Task statement.
Set down, character for character, everything in the records below from the line holding "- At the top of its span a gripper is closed" down to the line holding "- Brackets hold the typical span", and no other line.

Data extracts.
------------------------

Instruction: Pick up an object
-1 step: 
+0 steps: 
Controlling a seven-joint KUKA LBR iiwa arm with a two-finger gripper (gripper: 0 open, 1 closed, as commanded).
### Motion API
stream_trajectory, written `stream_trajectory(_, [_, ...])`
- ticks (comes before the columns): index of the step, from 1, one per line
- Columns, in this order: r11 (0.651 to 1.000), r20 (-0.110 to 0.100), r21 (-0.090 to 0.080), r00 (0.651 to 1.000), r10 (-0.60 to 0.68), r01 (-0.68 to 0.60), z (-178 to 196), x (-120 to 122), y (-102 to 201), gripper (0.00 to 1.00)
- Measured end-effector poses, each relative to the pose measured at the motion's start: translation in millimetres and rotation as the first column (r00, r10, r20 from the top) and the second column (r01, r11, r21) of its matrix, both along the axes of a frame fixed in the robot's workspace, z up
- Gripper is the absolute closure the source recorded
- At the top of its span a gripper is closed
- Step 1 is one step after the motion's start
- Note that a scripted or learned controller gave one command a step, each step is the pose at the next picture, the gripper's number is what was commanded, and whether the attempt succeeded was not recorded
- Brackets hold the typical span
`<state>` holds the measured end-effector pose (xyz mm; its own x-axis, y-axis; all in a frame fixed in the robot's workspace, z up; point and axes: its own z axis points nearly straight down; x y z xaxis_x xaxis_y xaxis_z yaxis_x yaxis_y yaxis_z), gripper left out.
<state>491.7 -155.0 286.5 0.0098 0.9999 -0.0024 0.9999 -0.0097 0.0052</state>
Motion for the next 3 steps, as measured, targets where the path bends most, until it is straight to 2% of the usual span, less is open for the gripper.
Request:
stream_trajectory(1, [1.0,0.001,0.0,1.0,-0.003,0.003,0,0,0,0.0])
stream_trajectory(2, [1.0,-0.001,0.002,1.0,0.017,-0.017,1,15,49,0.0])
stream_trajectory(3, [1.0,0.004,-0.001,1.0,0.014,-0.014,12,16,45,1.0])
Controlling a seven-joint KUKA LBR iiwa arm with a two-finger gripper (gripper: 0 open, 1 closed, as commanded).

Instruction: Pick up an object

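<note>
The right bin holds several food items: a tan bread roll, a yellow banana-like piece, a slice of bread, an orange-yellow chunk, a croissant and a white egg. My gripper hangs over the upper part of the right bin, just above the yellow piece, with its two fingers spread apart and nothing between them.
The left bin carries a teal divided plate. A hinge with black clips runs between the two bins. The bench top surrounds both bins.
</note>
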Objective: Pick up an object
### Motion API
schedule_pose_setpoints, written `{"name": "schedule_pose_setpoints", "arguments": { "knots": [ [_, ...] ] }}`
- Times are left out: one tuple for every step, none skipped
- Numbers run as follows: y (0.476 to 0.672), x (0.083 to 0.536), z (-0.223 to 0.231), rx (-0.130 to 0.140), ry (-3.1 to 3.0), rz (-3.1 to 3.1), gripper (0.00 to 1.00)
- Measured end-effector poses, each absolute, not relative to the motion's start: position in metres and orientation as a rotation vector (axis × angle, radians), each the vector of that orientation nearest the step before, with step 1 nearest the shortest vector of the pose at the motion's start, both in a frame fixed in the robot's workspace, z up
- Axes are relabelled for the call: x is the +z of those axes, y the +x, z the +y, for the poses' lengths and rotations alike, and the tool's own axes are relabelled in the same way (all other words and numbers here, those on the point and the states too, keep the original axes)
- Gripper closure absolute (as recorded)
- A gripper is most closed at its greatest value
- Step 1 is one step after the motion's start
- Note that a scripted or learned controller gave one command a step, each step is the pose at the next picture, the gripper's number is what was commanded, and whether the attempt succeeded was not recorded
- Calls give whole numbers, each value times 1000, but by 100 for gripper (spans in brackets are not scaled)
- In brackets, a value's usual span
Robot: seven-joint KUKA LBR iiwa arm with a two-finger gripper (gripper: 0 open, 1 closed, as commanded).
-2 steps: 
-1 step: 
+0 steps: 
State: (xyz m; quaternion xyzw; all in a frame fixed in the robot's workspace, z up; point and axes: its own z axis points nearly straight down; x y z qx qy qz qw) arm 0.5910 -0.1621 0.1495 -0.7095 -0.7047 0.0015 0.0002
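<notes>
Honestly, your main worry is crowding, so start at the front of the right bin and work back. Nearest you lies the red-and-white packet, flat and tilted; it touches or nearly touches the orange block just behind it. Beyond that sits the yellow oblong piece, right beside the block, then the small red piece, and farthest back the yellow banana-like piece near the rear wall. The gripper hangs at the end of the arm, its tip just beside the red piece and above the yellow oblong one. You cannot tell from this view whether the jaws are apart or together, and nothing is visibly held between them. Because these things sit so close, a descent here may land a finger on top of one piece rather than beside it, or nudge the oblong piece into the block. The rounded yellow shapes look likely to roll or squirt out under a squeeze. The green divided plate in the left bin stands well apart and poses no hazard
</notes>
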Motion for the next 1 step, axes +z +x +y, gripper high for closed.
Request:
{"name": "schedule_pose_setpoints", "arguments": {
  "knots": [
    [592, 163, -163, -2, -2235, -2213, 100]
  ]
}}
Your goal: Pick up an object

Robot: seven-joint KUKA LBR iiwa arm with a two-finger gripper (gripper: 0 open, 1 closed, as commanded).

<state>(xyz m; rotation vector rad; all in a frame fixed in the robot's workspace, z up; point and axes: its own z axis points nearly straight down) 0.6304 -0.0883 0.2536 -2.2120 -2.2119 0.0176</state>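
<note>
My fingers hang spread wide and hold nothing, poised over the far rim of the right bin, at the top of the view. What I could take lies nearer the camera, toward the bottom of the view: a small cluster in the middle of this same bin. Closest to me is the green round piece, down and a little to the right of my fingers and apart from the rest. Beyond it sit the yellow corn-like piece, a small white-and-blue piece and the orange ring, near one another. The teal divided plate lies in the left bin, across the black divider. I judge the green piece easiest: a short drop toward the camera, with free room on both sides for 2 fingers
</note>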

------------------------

Reply to the task.
- At the top of its span a gripper is closed
- Step 1 is one step after the motion's start
- Note that a scripted or learned controller gave one command a step, each step is the pose at the next picture, the gripper's number is what was commanded, and whether the attempt succeeded was not recorded
- Brackets hold the typical span

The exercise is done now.